A self-complementary graph from a given degree sequence

Question

Consider a degree sequence of a graph with 8 vertices such as (1,2,3,3,4,4,5,6). It is straightforward to prove that this is a graphic degree sequence and, indeed, I have created at least half a dozen possibilities at random. On the face of it, based on the fact that subtracting each element of the degree sequence from 7 creates the same degree sequence, it seems that one of the simply connected graphs created from it should be self-complementary. Here's the two part question:

1) Is there any way to confirm the existence of a self-complementary simply connected graph from such a degree sequence? 2) Is there any simple algorithm for constructing it from such a sequence?

Answer 1

You can see there can't be one in this case. Either there is an edge between the nodes of valence $1$ and $6$, in which case there isn't in the complement, or there is no edge between the nodes of valence $1$ and $6$, but there is in the complement.

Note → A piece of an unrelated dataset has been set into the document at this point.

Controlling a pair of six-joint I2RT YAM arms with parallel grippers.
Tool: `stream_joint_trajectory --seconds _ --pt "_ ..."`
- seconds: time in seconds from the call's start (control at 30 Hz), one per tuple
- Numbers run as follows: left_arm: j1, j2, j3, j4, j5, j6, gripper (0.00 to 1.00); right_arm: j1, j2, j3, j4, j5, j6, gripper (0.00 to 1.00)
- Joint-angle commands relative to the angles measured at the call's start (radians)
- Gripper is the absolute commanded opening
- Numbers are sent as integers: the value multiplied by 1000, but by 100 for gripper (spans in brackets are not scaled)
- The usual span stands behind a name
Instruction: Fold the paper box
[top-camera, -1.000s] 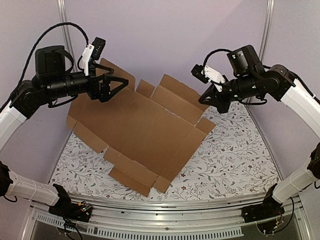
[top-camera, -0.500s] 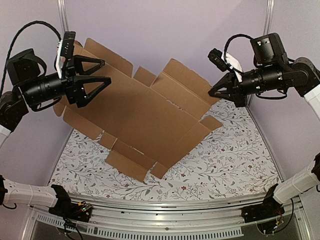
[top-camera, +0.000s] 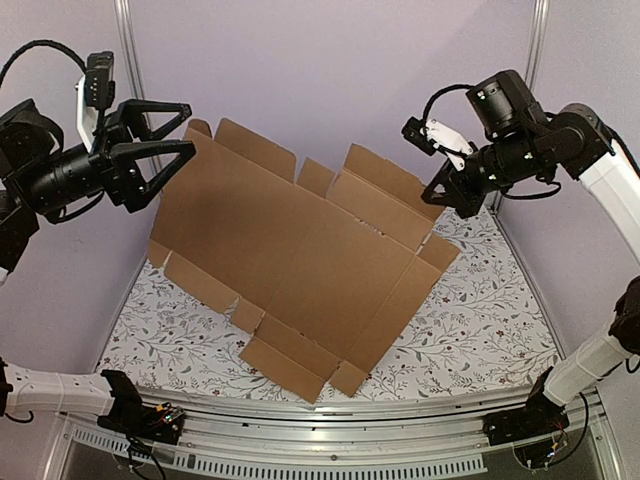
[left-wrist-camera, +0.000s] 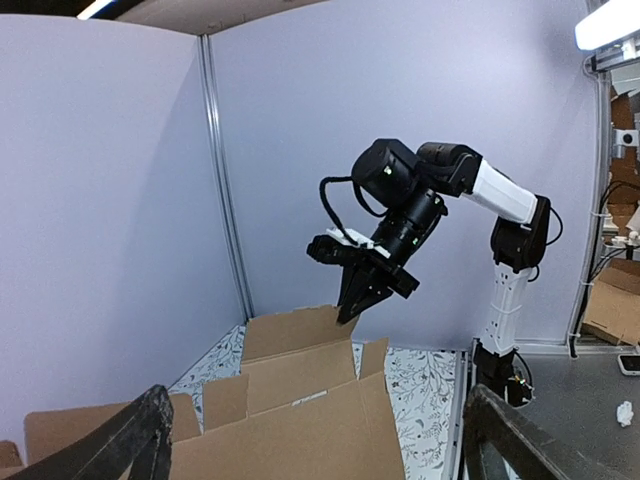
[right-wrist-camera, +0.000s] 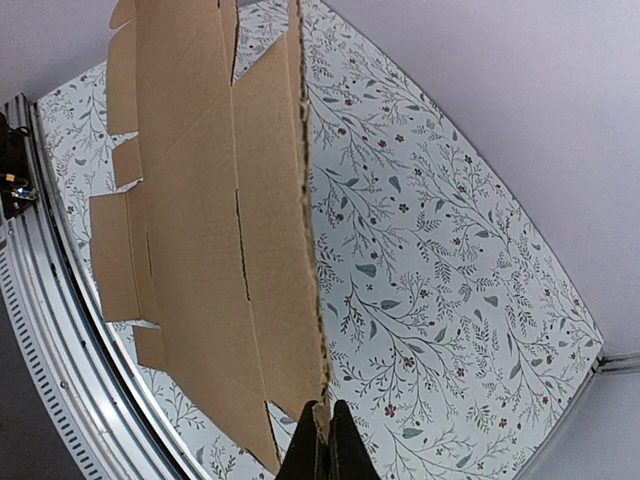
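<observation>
The paper box is an unfolded brown cardboard sheet with flaps and slits. It stands tilted, its near edge low over the floral table and its far edge raised. My right gripper is shut on the sheet's far right flap corner, and the right wrist view shows the paper box edge pinched in the gripper. My left gripper is open, just left of the sheet's upper left edge and not touching it. In the left wrist view the paper box lies below the open gripper, with the right gripper beyond it.
The floral table mat is closed in by purple walls behind and at both sides. A metal rail runs along the near edge by the arm bases. Other cardboard sits outside the cell at the right.
My left gripper has drawn back up and to the left, off the sheet, staying open. The sheet has swung toward the right and its near edge has come closer to the rail. The right gripper keeps its grip.
</observation>
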Motion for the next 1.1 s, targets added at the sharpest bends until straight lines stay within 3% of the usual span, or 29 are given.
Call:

If $a_1\leq a_2\leq\cdots\leq a_n$ are the valences you want, define for each $a,$ the value $k_a=\left\{i\mid a_i=a\right\}$. You then need:

1. $a_i+a_{n+1-i}=n-1$ for all $i=1,\dots,n.$
2. $n\equiv 0,1\pmod 4$ since otherwise $\binom{n}{2}$ is odd, and thus the complement of a graph has a different number of edges as the graph.
3. If $a\neq (n-1)/2$ then $k_a$ must be even. Otherwise, if we take the bipartite subgraph of edges from the $k_a$ nodes of valence $a$ to the $k_a$ nodes of valence $n-1-a$, it would have to be half of the complete bipartite graph edges, which has $k_a^2$ elements. If $k_a$ is odd, then $k_a^2$ is odd, so this is not possible. (This is a generalization for your initial case.)
4. If $n$ is odd, then $k_{(n-1)/2}\equiv 1\pmod{4}$. Taking the subgraph of nodes of valence $(n-1)/2$, it must be self-complementary, and thus $\binom{k_{(n-1)/2}}{2}$ must be even. This means you need $k_{(n-1)/2}\equiv 0,1\pmod 4$. But if $n$ is odd, then you need $k_{(n-1)/2}$ odd, by the symmetry of $a_1\leq a_2\leq\cdots \leq a_n.$ So you need $k_{(n-1)/2}\equiv 1\pmod{4}$.

I still don't have a sufficient condition.